I the Nationalist ; You the Terrorist

The Bharatiya Janata Party president has condemned the hype around the Sadhvi Pragya Singh saying that some one like her was a “cultural nationalist “and not a terrorist. There it seems is a difference and I am trying to break the code. It is a bit convoluted really ….. If you are my kind of person and you kill or maim the kind of people I dislike, then you are a buddy and you are a flag waving nationalist. But if you look different kind of name and look different or worse – dress different and speak a different kind of language, then you are my mortal enemy.

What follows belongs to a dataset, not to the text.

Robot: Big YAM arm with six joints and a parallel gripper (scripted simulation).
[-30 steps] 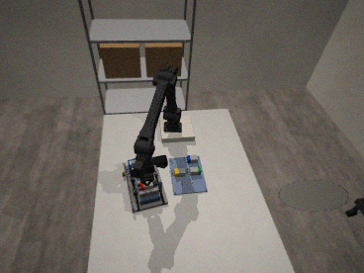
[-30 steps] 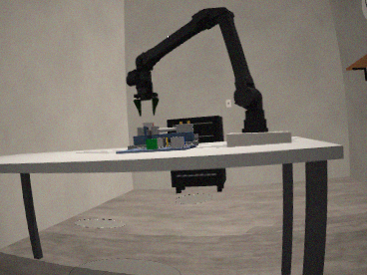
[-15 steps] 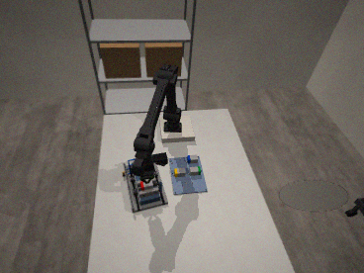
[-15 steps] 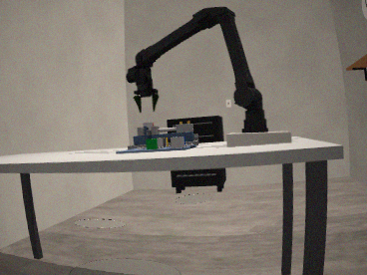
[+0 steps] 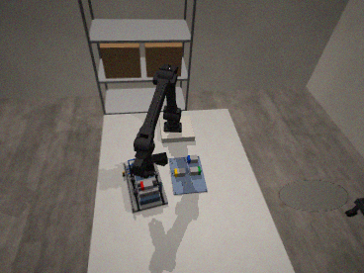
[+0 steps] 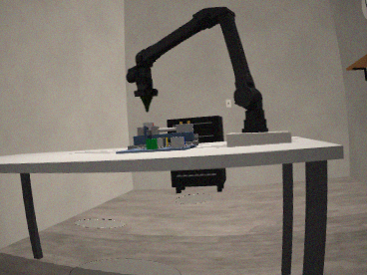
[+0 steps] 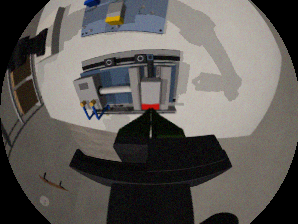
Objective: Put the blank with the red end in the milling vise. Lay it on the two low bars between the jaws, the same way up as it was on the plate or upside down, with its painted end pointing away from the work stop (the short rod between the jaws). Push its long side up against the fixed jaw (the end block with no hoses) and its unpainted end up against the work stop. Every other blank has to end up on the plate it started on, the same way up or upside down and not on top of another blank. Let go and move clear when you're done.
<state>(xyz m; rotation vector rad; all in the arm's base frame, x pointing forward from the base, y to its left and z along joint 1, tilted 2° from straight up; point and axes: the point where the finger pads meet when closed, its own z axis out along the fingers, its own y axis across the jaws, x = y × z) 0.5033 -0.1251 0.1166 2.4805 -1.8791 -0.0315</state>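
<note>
The red-ended blank lies 7 cm below my hand. The rest, counted from my hand: yellow-ended blank: 18 cm to the left, 15 cm below, 14 cm behind; green-ended blank: 27 cm to the left, 16 cm behind, 15 cm below; blue plate: 22 cm to the left, 17 cm below, 15 cm behind.
</note>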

This kind of labeling can get very confusing, for before using the right wording and vocabulary is important before I can place any one. Not only that, once done, people need to constantly be aware of what ideology, people are currently professing and adjust the label accordingly to avoid becoming out of date. To quote just an instance, “nationalists” of yester year like Chagan Bhujbal or Narayan Rane or Shankar Singh Waghela are today not to be mistaken for being one but rather are pseudo secularists today. These changes happen so frequently that one can not always keep track unless one makes the effort. And using the right term could be every thing – terrorists after all deserve death by hanging, and cultural nationalists in all probability an amnesty, immunity from arrest and possibly some award of recognition.

One of the difficulties of electoral politics and democracy even is the divisiveness that the whole exercise brings. And as the elections approach closer, more the name calling and the polarization between religions, states, communities and languages. These then become symbolized based through these nomenclatures and semantics. And so it goes on, though the scars will linger long after the original provocation has come and gone.

And what to make of those who are not even nationalists – those who espouse a base kind of sub nationalism that looks base but obviously has a mass base of a kind that was waiting to be exploited. What would you call the ones lynching their own people because they speak a different language and celebrate a different festival? We protested when a couple of years ago, those who spoke Bengali were indiscriminately chased out and deported without as much a by your leave – particularly Bengalis who were of Muslim – and except for the left front government in West Bengal, the rest of the nation looked on askance. A generation ago it was the South Indians who were similarly the victims.

Although L.K. Advani, the Prime Ministerial aspirant has today said that it is not the role of the police to look at the pedigree of an accused, he could be just acting have is part as the leader of the opposition and elder statesman. Others certainly aren’t so circumspect and the Hindu Maha Sabha and the Shiv Sena have rallied around the cultural nationalist and it is not very different from the various Jammats coming together in the name of Muslim solidarity. While the posturing of both groups of people is unfortunate, it is at least possible to understand the ghetto like thinking of the minority muslim community. But it would appear now that the majority community – not withstanding their huge numbers are just as insecure and juvenile in their responses in classifying different classes of citizens differently.